## YOUR GOAL
All lines of the data shown below should be output exactly as they stand.

## MATERIAL PROVIDED
********************

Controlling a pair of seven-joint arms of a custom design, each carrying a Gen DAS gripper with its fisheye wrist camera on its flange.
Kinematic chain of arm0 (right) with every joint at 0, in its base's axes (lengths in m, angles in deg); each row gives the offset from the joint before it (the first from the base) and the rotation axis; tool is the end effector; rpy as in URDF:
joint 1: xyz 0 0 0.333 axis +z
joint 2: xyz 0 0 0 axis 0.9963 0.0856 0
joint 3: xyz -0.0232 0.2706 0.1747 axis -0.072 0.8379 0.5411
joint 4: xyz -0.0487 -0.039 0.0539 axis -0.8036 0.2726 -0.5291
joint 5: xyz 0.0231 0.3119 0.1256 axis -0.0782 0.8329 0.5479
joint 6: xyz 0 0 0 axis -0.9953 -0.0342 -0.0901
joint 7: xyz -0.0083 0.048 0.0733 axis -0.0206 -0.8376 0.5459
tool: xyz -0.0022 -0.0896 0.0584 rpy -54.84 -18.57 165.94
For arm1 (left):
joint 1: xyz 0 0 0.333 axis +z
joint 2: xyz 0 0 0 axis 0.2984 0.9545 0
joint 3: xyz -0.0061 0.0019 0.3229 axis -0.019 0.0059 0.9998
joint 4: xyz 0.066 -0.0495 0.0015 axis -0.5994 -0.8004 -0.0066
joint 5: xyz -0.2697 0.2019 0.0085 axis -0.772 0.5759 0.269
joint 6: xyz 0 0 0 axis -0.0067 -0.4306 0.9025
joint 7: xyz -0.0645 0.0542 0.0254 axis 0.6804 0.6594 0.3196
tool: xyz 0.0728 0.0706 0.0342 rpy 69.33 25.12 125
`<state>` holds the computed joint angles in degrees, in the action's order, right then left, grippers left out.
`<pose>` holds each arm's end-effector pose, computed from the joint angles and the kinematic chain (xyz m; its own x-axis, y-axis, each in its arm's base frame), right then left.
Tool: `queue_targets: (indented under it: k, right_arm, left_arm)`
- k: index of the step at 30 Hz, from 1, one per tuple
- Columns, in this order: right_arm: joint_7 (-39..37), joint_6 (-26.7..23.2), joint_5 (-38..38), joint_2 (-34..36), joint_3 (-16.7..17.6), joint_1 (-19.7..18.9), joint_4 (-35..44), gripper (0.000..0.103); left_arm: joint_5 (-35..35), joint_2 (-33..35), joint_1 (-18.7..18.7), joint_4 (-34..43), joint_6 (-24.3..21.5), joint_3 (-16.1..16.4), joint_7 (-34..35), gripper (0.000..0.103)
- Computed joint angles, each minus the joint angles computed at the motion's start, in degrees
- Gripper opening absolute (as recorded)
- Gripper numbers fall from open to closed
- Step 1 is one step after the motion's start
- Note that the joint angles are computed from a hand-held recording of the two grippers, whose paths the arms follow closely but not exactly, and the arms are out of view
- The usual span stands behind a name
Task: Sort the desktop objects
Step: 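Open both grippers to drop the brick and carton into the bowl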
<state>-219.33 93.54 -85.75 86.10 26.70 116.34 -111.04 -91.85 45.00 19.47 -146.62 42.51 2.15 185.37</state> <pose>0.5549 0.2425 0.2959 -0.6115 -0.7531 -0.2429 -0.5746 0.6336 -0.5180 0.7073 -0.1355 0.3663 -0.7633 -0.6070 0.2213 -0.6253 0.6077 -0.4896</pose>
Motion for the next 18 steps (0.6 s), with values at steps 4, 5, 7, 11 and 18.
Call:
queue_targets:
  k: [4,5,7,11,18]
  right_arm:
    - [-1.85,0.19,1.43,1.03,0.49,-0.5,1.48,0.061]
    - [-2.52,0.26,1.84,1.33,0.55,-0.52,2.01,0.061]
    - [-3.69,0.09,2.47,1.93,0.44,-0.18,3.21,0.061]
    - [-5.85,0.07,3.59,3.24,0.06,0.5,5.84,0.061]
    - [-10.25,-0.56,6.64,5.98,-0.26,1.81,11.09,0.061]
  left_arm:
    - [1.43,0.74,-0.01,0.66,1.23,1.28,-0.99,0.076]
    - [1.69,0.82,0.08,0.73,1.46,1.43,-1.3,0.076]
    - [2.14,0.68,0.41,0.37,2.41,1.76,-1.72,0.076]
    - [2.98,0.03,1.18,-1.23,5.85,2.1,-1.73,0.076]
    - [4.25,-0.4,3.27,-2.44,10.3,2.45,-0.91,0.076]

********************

## RESPONSE BELOW
Controlling a pair of seven-joint arms of a custom design, each carrying a Gen DAS gripper with its fisheye wrist camera on its flange.
Kinematic chain of arm0 (right) with every joint at 0, in its base's axes (lengths in m, angles in deg); each row gives the offset from the joint before it (the first from the base) and the rotation axis; tool is the end effector; rpy as in URDF:
joint 1: xyz 0 0 0.333 axis +z
joint 2: xyz 0 0 0 axis 0.9963 0.0856 0
joint 3: xyz -0.0232 0.2706 0.1747 axis -0.072 0.8379 0.5411
joint 4: xyz -0.0487 -0.039 0.0539 axis -0.8036 0.2726 -0.5291
joint 5: xyz 0.0231 0.3119 0.1256 axis -0.0782 0.8329 0.5479
joint 6: xyz 0 0 0 axis -0.9953 -0.0342 -0.0901
joint 7: xyz -0.0083 0.048 0.0733 axis -0.0206 -0.8376 0.5459
tool: xyz -0.0022 -0.0896 0.0584 rpy -54.84 -18.57 165.94
For arm1 (left):
joint 1: xyz 0 0 0.333 axis +z
joint 2: xyz 0 0 0 axis 0.2984 0.9545 0
joint 3: xyz -0.0061 0.0019 0.3229 axis -0.019 0.0059 0.9998
joint 4: xyz 0.066 -0.0495 0.0015 axis -0.5994 -0.8004 -0.0066
joint 5: xyz -0.2697 0.2019 0.0085 axis -0.772 0.5759 0.269
joint 6: xyz 0 0 0 axis -0.0067 -0.4306 0.9025
joint 7: xyz -0.0645 0.0542 0.0254 axis 0.6804 0.6594 0.3196
tool: xyz 0.0728 0.0706 0.0342 rpy 69.33 25.12 125
`<state>` holds the computed joint angles in degrees, in the action's order, right then left, grippers left out.
`<pose>` holds each arm's end-effector pose, computed from the joint angles and the kinematic chain (xyz m; its own x-axis, y-axis, each in its arm's base frame), right then left.
Tool: `queue_targets: (indented under it: k, right_arm, left_arm)`
- k: index of the step at 30 Hz, from 1, one per tuple
- Columns, in this order: right_arm: joint_7 (-39..37), joint_6 (-26.7..23.2), joint_5 (-38..38), joint_2 (-34..36), joint_3 (-16.7..17.6), joint_1 (-19.7..18.9), joint_4 (-35..44), gripper (0.000..0.103); left_arm: joint_5 (-35..35), joint_2 (-33..35), joint_1 (-18.7..18.7), joint_4 (-34..43), joint_6 (-24.3..21.5), joint_3 (-16.1..16.4), joint_7 (-34..35), gripper (0.000..0.103)
- Computed joint angles, each minus the joint angles computed at the motion's start, in degrees
- Gripper opening absolute (as recorded)
- Gripper numbers fall from open to closed
- Step 1 is one step after the motion's start
- Note that the joint angles are computed from a hand-held recording of the two grippers, whose paths the arms follow closely but not exactly, and the arms are out of view
- The usual span stands behind a name
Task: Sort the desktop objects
Step: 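Open both grippers to drop the brick and carton into the bowl
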<state>-219.33 93.54 -85.75 86.10 26.70 116.34 -111.04 -91.85 45.00 19.47 -146.62 42.51 2.15 185.37</state> <pose>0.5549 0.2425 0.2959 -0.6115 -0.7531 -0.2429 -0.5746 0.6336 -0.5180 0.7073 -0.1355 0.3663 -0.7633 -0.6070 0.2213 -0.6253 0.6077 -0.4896</pose>
Motion for the next 18 steps (0.6 s), with values at steps 4, 5, 7, 11 and 18.
Call:
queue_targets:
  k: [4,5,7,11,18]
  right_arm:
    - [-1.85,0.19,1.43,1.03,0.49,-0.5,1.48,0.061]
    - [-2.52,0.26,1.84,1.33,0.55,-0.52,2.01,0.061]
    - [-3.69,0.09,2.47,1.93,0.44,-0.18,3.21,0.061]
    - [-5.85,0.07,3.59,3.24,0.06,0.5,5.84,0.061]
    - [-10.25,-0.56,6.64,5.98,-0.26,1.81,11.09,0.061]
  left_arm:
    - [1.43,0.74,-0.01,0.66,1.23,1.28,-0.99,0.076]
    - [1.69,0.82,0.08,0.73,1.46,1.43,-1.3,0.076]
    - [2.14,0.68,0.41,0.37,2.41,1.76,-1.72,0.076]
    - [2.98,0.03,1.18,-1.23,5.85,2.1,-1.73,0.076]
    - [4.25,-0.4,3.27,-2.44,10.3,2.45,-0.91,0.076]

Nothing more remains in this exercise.